Customer_ID     |     Merchant_ID     |     Sales_Value

001                    |       01               |     $123

001                    |       02                 |     $456

002                    |       02               |     $789

...             

dim_customer:

Customer_ID       |     Registration_Date

001                     |     01/04/2013

002                    |      01/08/2013

...

dim_merchant:

Merchant_ID     |      Transition_Date

01                    |     01/02/2013

02                    |    01/05/2013

...

I then want to use the logic below to produce a field in the fact_sales table called Merchant_Status_At_Customer_Reg

     if(dim_customer.Registration_Date < dim_merchant.Transition_Date,

          'State A',

          'State B'

     )

So the fact_sales table would become:

fact_sales:

Customer_ID     |     Merchant_ID     |     Sales_Value     |    Merchant_Status_At_Customer_Reg

001                    |       01               |     $123                |      State B (had transitioned)

001                    |       02                 |     $456               |     State A (had not transitioned)

002                    |       02               |     $789               |       State B (had transitioned)

...

Nicole-Smith

Load script like the following should do the trick (see the attached for it in action):

fact_sales:

LOAD * INLINE [

Customer_ID,Merchant_ID,Sales_Value

001,01,$123

001,02,$456

002,02,$789

];

dim_customer:

LOAD * INLINE [

Customer_ID,Registration_Date

001,01/04/2013

002,01/08/2013

];

dim_merchant:

LOAD * INLINE [

Merchant_ID,Transition_Date

01,01/02/2013

02,01/05/2013

];

LEFT JOIN (fact_sales)

LOAD Merchant_ID,

    Customer_ID,

    if(Lookup('Registration_Date','Customer_ID',Customer_ID,'dim_customer') <

    Lookup('Transition_Date','Merchant_ID',Merchant_ID,'dim_merchant'), 'State A', 'State B') as Merchant_Status_At_Customer_Reg

RESIDENT fact_sales;

Anonymous
Not applicable
Author

So, you want to bring both dates into the fact table, calculate the new field, and drop the dates from the fact?  Looks rather reasonable.  You can mark your own answer as "Correct" 
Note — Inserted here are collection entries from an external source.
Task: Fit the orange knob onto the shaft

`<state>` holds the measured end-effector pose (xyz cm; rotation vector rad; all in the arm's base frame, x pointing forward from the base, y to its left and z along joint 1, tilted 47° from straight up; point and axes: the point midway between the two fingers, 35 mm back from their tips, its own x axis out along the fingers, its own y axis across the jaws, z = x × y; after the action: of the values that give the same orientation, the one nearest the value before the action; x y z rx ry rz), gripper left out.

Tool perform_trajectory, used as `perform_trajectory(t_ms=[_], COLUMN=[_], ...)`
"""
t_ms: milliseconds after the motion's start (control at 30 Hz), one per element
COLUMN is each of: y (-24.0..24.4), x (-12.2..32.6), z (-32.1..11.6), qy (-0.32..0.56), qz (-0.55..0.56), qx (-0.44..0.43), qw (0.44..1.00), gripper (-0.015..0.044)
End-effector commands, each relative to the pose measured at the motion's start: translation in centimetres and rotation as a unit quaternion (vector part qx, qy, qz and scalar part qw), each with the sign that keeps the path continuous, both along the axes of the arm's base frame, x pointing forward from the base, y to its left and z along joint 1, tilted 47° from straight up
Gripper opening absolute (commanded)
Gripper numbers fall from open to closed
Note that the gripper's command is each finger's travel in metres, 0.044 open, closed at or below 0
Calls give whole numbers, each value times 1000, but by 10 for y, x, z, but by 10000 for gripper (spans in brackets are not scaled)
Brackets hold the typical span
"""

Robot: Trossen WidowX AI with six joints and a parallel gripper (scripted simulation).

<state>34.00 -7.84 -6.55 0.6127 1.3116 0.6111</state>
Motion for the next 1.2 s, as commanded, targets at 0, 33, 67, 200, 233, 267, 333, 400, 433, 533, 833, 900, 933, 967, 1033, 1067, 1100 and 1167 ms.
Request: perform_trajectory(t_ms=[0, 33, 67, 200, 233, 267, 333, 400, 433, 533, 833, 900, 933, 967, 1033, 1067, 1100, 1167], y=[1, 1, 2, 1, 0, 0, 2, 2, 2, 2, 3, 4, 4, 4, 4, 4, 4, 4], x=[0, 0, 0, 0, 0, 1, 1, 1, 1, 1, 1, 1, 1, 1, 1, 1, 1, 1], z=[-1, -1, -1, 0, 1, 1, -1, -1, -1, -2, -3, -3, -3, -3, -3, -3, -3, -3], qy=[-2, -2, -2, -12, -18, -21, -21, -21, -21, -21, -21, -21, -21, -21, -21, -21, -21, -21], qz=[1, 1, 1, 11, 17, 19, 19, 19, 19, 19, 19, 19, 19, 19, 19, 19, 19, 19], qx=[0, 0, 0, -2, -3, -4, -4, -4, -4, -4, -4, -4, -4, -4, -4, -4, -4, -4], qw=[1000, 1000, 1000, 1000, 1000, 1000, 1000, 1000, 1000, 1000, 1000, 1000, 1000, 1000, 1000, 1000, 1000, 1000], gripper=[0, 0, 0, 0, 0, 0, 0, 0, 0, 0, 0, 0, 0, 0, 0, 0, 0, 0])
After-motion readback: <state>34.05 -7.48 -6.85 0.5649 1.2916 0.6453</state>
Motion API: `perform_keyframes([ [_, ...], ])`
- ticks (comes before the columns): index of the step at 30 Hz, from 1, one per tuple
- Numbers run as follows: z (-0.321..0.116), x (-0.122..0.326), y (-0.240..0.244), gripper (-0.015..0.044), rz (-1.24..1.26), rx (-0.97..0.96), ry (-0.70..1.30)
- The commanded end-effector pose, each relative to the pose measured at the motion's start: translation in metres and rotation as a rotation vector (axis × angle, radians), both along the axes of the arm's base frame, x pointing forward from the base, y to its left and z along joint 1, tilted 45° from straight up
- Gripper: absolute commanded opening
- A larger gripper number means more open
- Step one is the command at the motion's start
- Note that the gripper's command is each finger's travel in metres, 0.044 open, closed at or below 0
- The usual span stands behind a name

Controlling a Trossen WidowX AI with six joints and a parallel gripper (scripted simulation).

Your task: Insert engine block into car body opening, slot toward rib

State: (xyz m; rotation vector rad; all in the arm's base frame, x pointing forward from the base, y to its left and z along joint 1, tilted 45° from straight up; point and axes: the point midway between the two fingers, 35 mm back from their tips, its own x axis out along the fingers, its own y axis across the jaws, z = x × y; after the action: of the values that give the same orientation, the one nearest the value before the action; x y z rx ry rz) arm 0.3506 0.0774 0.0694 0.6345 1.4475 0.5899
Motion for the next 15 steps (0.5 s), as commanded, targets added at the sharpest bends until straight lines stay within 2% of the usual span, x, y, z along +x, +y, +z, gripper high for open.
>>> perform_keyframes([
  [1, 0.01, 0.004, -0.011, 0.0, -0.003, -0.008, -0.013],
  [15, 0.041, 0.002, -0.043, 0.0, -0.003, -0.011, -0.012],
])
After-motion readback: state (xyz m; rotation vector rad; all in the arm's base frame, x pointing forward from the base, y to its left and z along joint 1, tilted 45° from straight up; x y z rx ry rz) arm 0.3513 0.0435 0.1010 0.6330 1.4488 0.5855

If you need a little help with syntax:

LEFT JOIN (fact_sales) LOAD DISTINCT

Customer_ID,

Registration_Date

RESIDENT dim_customer;

LEFT JOIN (fact_sales) LOAD DISTINCT

Mercant_ID,

Transition_Date

RESIDENT dim_merchant;

LEFT JOIN (fact_sales) LOAD DISTINCT

Customer_ID,

Mercant_ID,

if(Registration_Date < Transition_Date, 'State A', 'State B') as State

RESIDENT fact_sales;

DROP FIELDS Registration_Date, Transition_Date FROM fact_sales;

Regards,

Michael

Not applicable
Author

Yes was after the best syntax, those should both do it thanks.

It's a bit more cumbersome than SQL which would basically add one column, then update the new column with a join - without the need to bring in multiple columns and then drop. It's not much more though.